--- Given entries ---

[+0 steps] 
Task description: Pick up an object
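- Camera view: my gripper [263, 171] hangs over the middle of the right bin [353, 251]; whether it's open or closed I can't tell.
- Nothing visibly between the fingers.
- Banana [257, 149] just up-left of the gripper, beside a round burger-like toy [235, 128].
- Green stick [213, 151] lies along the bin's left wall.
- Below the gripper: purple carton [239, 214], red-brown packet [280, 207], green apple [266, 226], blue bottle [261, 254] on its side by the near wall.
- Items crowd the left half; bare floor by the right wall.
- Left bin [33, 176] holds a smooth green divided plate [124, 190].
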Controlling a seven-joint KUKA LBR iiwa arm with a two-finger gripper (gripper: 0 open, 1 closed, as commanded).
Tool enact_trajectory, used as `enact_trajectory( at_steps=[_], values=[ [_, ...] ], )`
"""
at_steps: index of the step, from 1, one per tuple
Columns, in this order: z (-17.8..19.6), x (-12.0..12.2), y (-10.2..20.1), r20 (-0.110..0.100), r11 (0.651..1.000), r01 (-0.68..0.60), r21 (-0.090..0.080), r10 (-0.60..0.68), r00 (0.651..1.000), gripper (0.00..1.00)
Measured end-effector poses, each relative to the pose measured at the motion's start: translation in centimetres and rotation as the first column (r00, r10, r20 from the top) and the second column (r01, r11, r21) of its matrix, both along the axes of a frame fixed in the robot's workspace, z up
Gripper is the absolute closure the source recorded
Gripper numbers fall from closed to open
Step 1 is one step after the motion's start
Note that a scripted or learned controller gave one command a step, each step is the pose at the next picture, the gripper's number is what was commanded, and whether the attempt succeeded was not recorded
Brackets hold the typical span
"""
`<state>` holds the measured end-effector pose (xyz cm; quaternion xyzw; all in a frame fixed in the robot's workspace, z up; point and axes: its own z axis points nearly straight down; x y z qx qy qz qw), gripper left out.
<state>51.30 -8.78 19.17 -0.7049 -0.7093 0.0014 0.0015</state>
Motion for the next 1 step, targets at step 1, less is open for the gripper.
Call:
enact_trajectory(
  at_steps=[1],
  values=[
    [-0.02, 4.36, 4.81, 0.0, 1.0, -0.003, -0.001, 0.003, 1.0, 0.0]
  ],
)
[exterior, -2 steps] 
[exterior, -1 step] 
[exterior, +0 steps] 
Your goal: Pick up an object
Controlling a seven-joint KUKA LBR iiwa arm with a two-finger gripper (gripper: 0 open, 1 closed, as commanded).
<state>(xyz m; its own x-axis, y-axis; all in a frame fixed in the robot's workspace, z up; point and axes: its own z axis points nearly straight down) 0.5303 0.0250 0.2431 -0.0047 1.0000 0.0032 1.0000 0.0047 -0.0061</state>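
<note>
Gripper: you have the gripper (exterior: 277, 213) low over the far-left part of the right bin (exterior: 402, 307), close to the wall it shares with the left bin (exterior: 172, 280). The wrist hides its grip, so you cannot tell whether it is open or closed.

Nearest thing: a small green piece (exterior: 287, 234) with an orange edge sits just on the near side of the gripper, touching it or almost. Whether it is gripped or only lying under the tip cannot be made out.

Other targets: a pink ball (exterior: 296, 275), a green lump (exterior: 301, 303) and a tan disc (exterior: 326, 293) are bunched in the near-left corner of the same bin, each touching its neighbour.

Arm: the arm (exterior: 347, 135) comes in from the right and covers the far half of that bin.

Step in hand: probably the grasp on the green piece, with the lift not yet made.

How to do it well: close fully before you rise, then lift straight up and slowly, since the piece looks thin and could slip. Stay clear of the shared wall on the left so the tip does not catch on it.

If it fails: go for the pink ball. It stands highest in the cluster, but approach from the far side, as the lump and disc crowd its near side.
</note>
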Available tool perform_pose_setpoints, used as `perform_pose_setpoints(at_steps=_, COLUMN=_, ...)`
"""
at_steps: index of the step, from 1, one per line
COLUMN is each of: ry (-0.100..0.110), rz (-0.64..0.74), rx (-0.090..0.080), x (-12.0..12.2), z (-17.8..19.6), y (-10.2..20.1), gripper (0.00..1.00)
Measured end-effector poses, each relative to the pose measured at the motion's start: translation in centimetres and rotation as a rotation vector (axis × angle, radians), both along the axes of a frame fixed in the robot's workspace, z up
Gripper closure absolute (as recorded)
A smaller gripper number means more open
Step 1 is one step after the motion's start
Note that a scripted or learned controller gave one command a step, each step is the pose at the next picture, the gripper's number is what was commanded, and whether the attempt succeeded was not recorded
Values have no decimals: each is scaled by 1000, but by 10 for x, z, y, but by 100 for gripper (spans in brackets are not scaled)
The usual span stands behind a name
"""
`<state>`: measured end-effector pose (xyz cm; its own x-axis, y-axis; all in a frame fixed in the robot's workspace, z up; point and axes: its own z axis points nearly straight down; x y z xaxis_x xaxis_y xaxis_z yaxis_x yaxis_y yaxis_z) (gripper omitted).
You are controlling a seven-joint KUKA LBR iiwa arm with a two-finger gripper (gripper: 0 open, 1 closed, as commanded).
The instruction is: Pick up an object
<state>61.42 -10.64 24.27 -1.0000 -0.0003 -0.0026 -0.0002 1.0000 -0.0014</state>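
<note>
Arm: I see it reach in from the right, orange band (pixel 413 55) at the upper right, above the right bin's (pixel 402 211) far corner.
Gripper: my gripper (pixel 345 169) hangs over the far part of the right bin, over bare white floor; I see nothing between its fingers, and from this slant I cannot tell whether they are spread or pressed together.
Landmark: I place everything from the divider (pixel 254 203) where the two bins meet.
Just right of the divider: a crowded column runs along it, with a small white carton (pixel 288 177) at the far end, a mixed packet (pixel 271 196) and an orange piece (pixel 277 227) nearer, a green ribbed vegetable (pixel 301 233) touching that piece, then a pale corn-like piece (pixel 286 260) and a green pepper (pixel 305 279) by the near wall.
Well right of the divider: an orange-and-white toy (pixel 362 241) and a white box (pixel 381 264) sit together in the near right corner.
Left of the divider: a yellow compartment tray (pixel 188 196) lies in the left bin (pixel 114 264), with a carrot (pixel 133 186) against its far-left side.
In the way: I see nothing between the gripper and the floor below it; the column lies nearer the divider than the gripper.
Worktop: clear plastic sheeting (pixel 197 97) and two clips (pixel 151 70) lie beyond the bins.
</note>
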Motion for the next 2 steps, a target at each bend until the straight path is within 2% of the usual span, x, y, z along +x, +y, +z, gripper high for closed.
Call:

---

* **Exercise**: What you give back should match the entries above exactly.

* **Written reply**:
[+0 steps] 
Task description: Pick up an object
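- Camera view: my gripper [263, 171] hangs over the middle of the right bin [353, 251]; whether it's open or closed I can't tell.
- Nothing visibly between the fingers.
- Banana [257, 149] just up-left of the gripper, beside a round burger-like toy [235, 128].
- Green stick [213, 151] lies along the bin's left wall.
- Below the gripper: purple carton [239, 214], red-brown packet [280, 207], green apple [266, 226], blue bottle [261, 254] on its side by the near wall.
- Items crowd the left half; bare floor by the right wall.
- Left bin [33, 176] holds a smooth green divided plate [124, 190].
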Controlling a seven-joint KUKA LBR iiwa arm with a two-finger gripper (gripper: 0 open, 1 closed, as commanded).
Tool enact_trajectory, used as `enact_trajectory( at_steps=[_], values=[ [_, ...] ], )`
"""
at_steps: index of the step, from 1, one per tuple
Columns, in this order: z (-17.8..19.6), x (-12.0..12.2), y (-10.2..20.1), r20 (-0.110..0.100), r11 (0.651..1.000), r01 (-0.68..0.60), r21 (-0.090..0.080), r10 (-0.60..0.68), r00 (0.651..1.000), gripper (0.00..1.00)
Measured end-effector poses, each relative to the pose measured at the motion's start: translation in centimetres and rotation as the first column (r00, r10, r20 from the top) and the second column (r01, r11, r21) of its matrix, both along the axes of a frame fixed in the robot's workspace, z up
Gripper is the absolute closure the source recorded
Gripper numbers fall from closed to open
Step 1 is one step after the motion's start
Note that a scripted or learned controller gave one command a step, each step is the pose at the next picture, the gripper's number is what was commanded, and whether the attempt succeeded was not recorded
Brackets hold the typical span
"""
`<state>` holds the measured end-effector pose (xyz cm; quaternion xyzw; all in a frame fixed in the robot's workspace, z up; point and axes: its own z axis points nearly straight down; x y z qx qy qz qw), gripper left out.
<state>51.30 -8.78 19.17 -0.7049 -0.7093 0.0014 0.0015</state>
Motion for the next 1 step, targets at step 1, less is open for the gripper.
Call:
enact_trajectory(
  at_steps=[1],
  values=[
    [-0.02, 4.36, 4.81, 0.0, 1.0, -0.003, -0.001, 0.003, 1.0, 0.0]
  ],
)
[exterior, -2 steps] 
[exterior, -1 step] 
[exterior, +0 steps] 
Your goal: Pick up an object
Controlling a seven-joint KUKA LBR iiwa arm with a two-finger gripper (gripper: 0 open, 1 closed, as commanded).
<state>(xyz m; its own x-axis, y-axis; all in a frame fixed in the robot's workspace, z up; point and axes: its own z axis points nearly straight down) 0.5303 0.0250 0.2431 -0.0047 1.0000 0.0032 1.0000 0.0047 -0.0061</state>
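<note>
Gripper: you have the gripper (exterior: 277, 213) low over the far-left part of the right bin (exterior: 402, 307), close to the wall it shares with the left bin (exterior: 172, 280). The wrist hides its grip, so you cannot tell whether it is open or closed.

Nearest thing: a small green piece (exterior: 287, 234) with an orange edge sits just on the near side of the gripper, touching it or almost. Whether it is gripped or only lying under the tip cannot be made out.

Other targets: a pink ball (exterior: 296, 275), a green lump (exterior: 301, 303) and a tan disc (exterior: 326, 293) are bunched in the near-left corner of the same bin, each touching its neighbour.

Arm: the arm (exterior: 347, 135) comes in from the right and covers the far half of that bin.

Step in hand: probably the grasp on the green piece, with the lift not yet made.

How to do it well: close fully before you rise, then lift straight up and slowly, since the piece looks thin and could slip. Stay clear of the shared wall on the left so the tip does not catch on it.

If it fails: go for the pink ball. It stands highest in the cluster, but approach from the far side, as the lump and disc crowd its near side.
</note>
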Available tool perform_pose_setpoints, used as `perform_pose_setpoints(at_steps=_, COLUMN=_, ...)`
"""
at_steps: index of the step, from 1, one per line
COLUMN is each of: ry (-0.100..0.110), rz (-0.64..0.74), rx (-0.090..0.080), x (-12.0..12.2), z (-17.8..19.6), y (-10.2..20.1), gripper (0.00..1.00)
Measured end-effector poses, each relative to the pose measured at the motion's start: translation in centimetres and rotation as a rotation vector (axis × angle, radians), both along the axes of a frame fixed in the robot's workspace, z up
Gripper closure absolute (as recorded)
A smaller gripper number means more open
Step 1 is one step after the motion's start
Note that a scripted or learned controller gave one command a step, each step is the pose at the next picture, the gripper's number is what was commanded, and whether the attempt succeeded was not recorded
Values have no decimals: each is scaled by 1000, but by 10 for x, z, y, but by 100 for gripper (spans in brackets are not scaled)
The usual span stands behind a name
"""
`<state>`: measured end-effector pose (xyz cm; its own x-axis, y-axis; all in a frame fixed in the robot's workspace, z up; point and axes: its own z axis points nearly straight down; x y z xaxis_x xaxis_y xaxis_z yaxis_x yaxis_y yaxis_z) (gripper omitted).
You are controlling a seven-joint KUKA LBR iiwa arm with a two-finger gripper (gripper: 0 open, 1 closed, as commanded).
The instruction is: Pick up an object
<state>61.42 -10.64 24.27 -1.0000 -0.0003 -0.0026 -0.0002 1.0000 -0.0014</state>
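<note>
Arm: I see it reach in from the right, orange band (pixel 413 55) at the upper right, above the right bin's (pixel 402 211) far corner.
Gripper: my gripper (pixel 345 169) hangs over the far part of the right bin, over bare white floor; I see nothing between its fingers, and from this slant I cannot tell whether they are spread or pressed together.
Landmark: I place everything from the divider (pixel 254 203) where the two bins meet.
Just right of the divider: a crowded column runs along it, with a small white carton (pixel 288 177) at the far end, a mixed packet (pixel 271 196) and an orange piece (pixel 277 227) nearer, a green ribbed vegetable (pixel 301 233) touching that piece, then a pale corn-like piece (pixel 286 260) and a green pepper (pixel 305 279) by the near wall.
Well right of the divider: an orange-and-white toy (pixel 362 241) and a white box (pixel 381 264) sit together in the near right corner.
Left of the divider: a yellow compartment tray (pixel 188 196) lies in the left bin (pixel 114 264), with a carrot (pixel 133 186) against its far-left side.
In the way: I see nothing between the gripper and the floor below it; the column lies nearer the divider than the gripper.
Worktop: clear plastic sheeting (pixel 197 97) and two clips (pixel 151 70) lie beyond the bins.
</note>
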Motion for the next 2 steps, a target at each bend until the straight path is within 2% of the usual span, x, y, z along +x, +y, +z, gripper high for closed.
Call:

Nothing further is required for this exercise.